The compressible-boundary-layer stability can be considerably influenced by base flow distortion. The distortion may originate from perturbations of flow parameters, such as the Mach number. In this paper, sensitivities of the boundary layer stability to certain flow parameters are derived analytically by utilizing the homotopy analysis (with codes shared), in conjunction with a direct-adjoint stability theory. The sensitivities can be categorized according to the routes the distortion evolves. Route I is that parameters distort the base flow (Sensitivity A), which, in turn, affect the eigenvalue of the linear stability equation (Sensitivity B). Route II gives rise to the effects of flow parameters onto eigenvalues caused by direct perturbation of the linear operators (Sensitivity C).
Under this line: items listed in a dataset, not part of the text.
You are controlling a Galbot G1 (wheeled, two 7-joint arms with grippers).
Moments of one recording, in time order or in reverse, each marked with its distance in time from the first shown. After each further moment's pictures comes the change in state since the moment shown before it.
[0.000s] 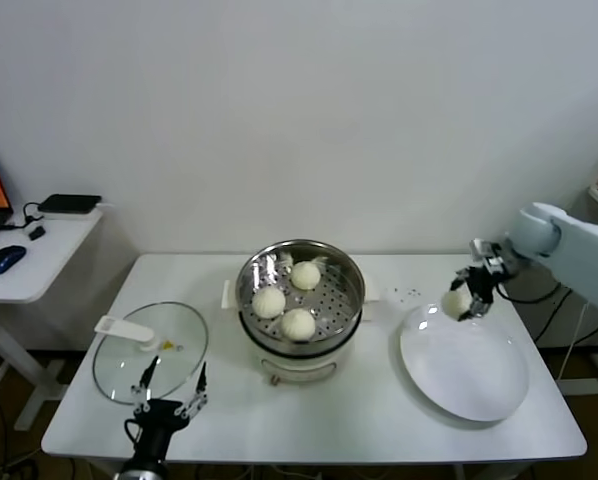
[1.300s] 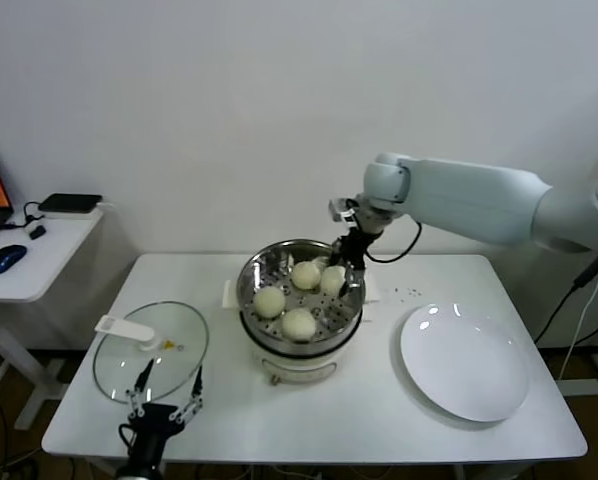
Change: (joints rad) left arm 0.024 0.021 -0.011 -0.003 -0.032 -0.023 -0.002; right arm 0.241 0.490 -0.313 0.006 0.403 -0.137 0.063
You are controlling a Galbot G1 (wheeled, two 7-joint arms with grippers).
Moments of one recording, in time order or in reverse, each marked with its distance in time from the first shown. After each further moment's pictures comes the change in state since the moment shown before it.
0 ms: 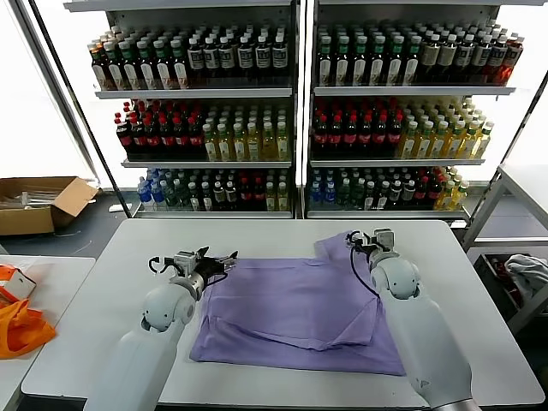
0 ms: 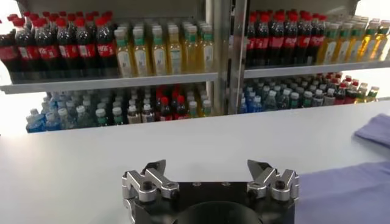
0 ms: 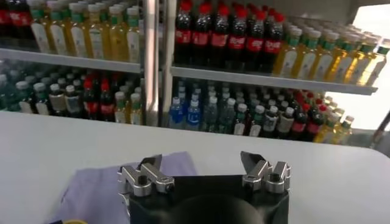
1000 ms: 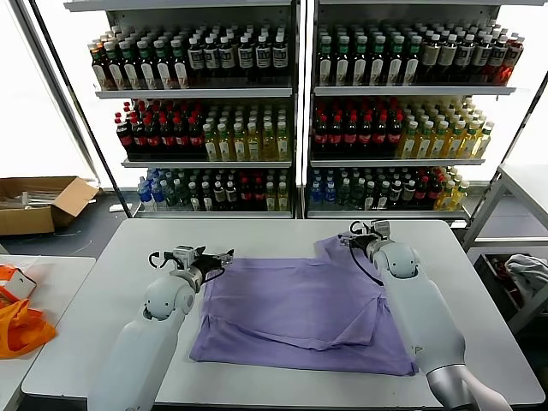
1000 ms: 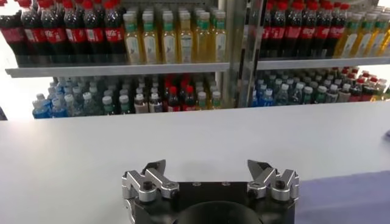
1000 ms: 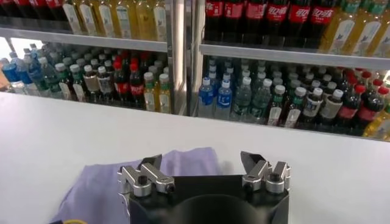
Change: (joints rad) left arm -0.034 -0.003 0.003 0.067 -0.035 0.002 -0.007; right arm 0.102 0.034 0.003 -0.199 0.035 0.000 -0.086
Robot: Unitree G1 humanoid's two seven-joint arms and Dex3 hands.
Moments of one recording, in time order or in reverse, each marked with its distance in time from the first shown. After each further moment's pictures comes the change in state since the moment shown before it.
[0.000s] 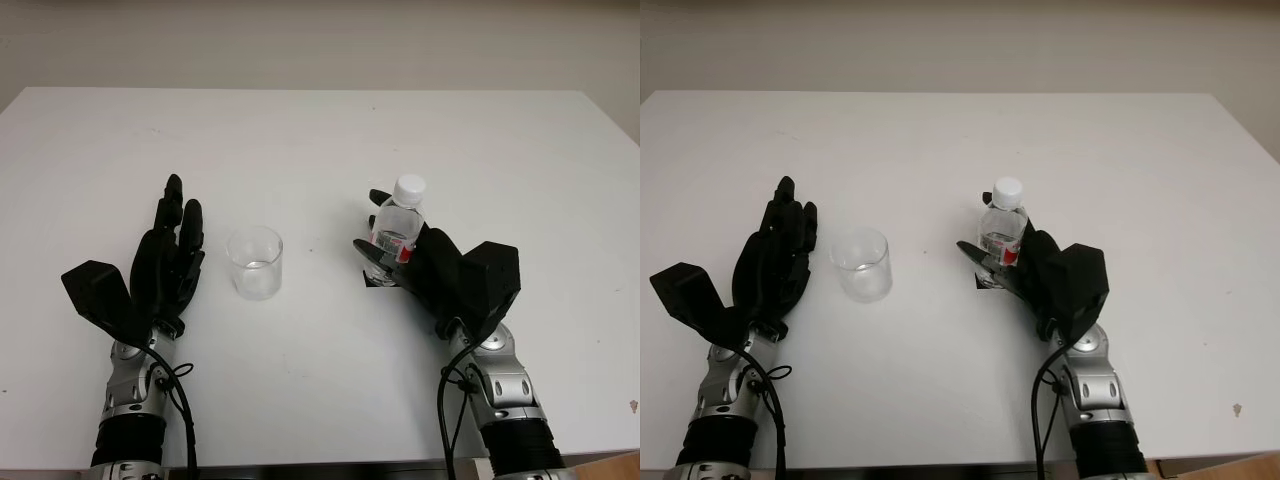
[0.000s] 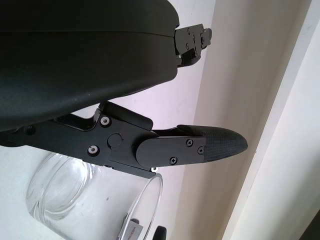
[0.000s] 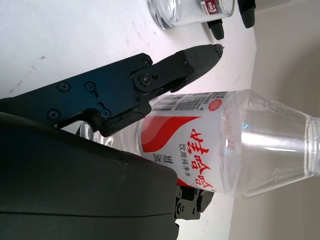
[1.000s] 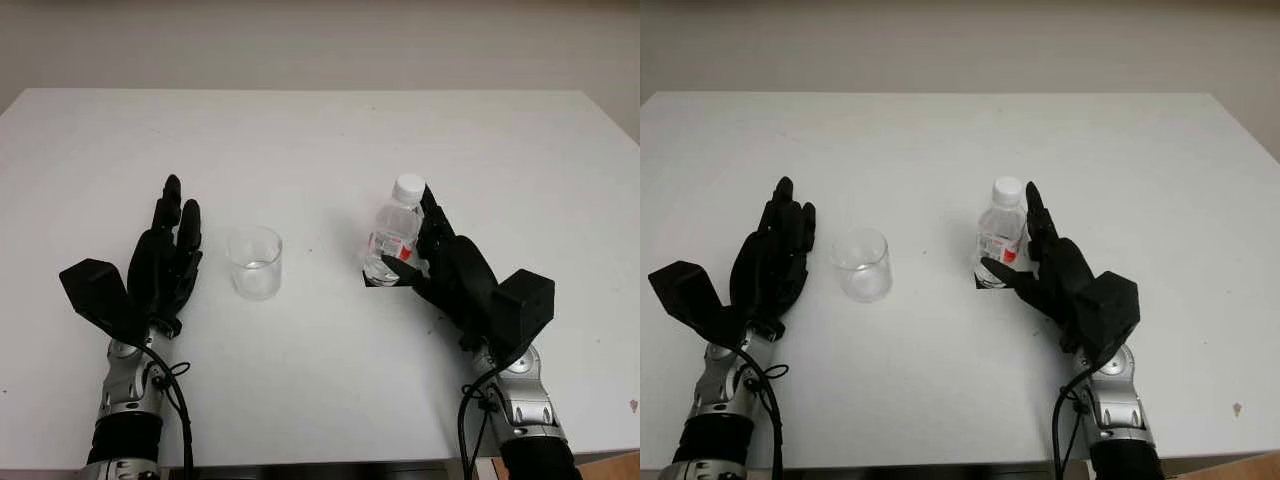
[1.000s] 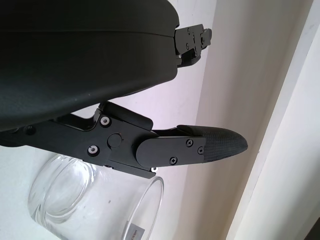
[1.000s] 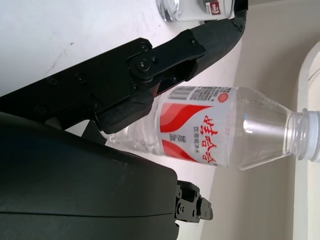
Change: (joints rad) left arm -0.008 0.017 -0.002 0.017 -0.005 0.002 -0.009; right arm 0.063 -0.019 -0.039 0.058 0.013 -0.240 0.025
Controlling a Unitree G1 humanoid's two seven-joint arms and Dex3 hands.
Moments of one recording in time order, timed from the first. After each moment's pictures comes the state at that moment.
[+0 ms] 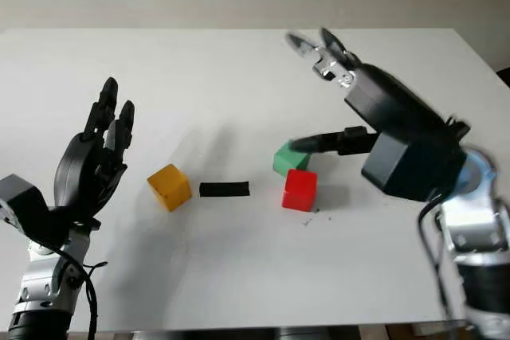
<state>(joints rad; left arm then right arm) -0.18 0.21 0.19 0.15 -0.23 -0.16 -0.30 -0.46 -0.86 0.04 -0.06 -0.39 -0.39 0.54</state>
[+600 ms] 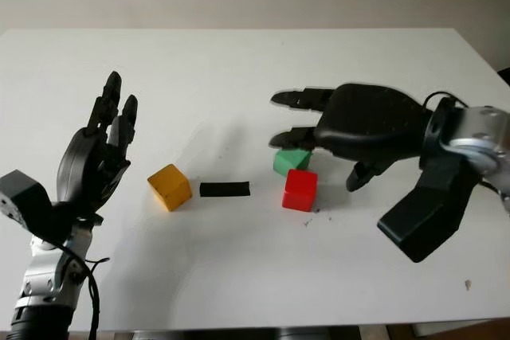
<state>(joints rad) -0.21 0.21 0.18 0.16 -0.21 -0.17 -0.30 -0.67 -0.98 0.22 0.29 -0.81 -1.05 0.30</state>
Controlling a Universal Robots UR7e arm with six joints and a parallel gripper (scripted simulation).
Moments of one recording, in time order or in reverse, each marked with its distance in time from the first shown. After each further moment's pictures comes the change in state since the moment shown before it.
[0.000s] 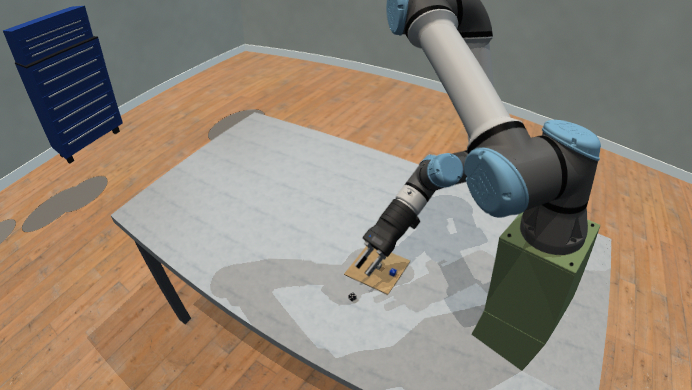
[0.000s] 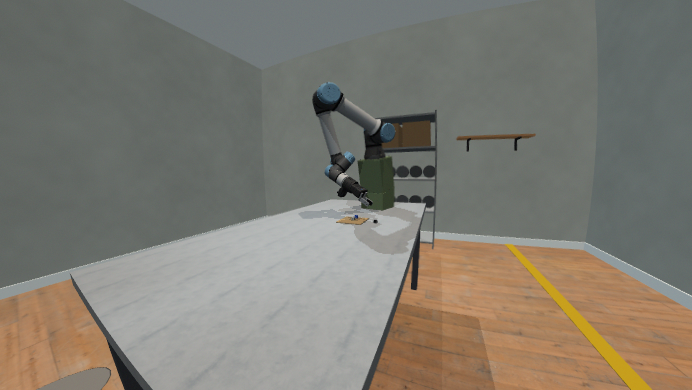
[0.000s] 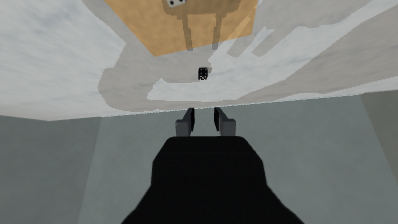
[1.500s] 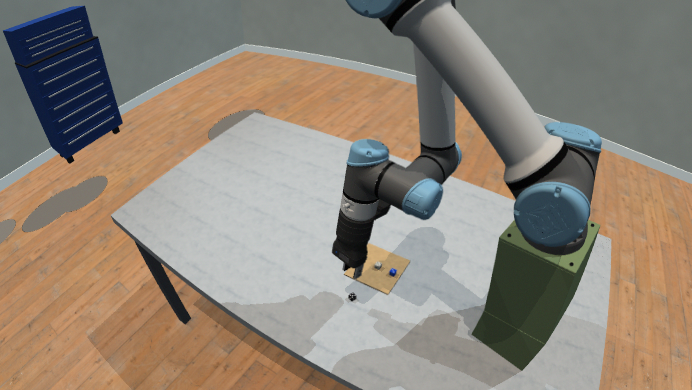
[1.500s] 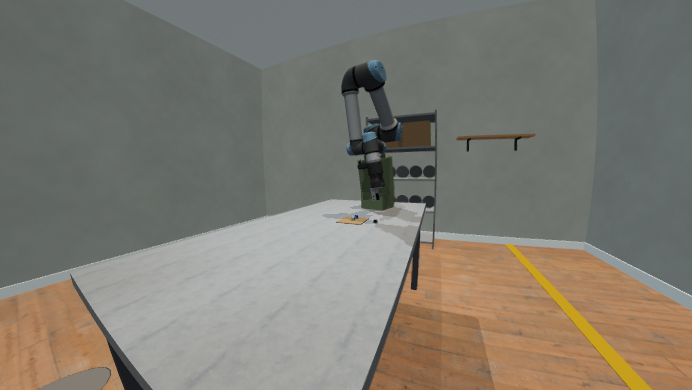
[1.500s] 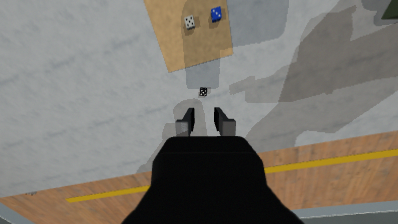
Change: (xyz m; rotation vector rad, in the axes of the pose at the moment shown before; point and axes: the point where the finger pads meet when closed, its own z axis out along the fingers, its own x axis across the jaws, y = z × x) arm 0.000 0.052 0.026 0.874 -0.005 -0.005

Results indicate that Sensitivity A is characterized by the only peak found on the sensitivity profile that corresponds to the maximum gradient of base flow; for Sensitivity B, production terms, e.g., the mean-shear terms, are found to be significant, while for Sensitivity C, which is rarely discussed in existing literature, the pressure gradient terms in the momentum equations are dominant in affecting the stability via route II. Furthermore, route II can be more significant than route I. Having examined the variation of the mean shear gradient, d (ρ ¯ d u ¯ / d y) / d y, near the critical layer yc, it is proven that the sensitivity of the eigenvalue to the velocity or temperature distortion is negative at yc under certain assumptions, particularly for the temperature-relevant sensitivity that has hardly been discussed before.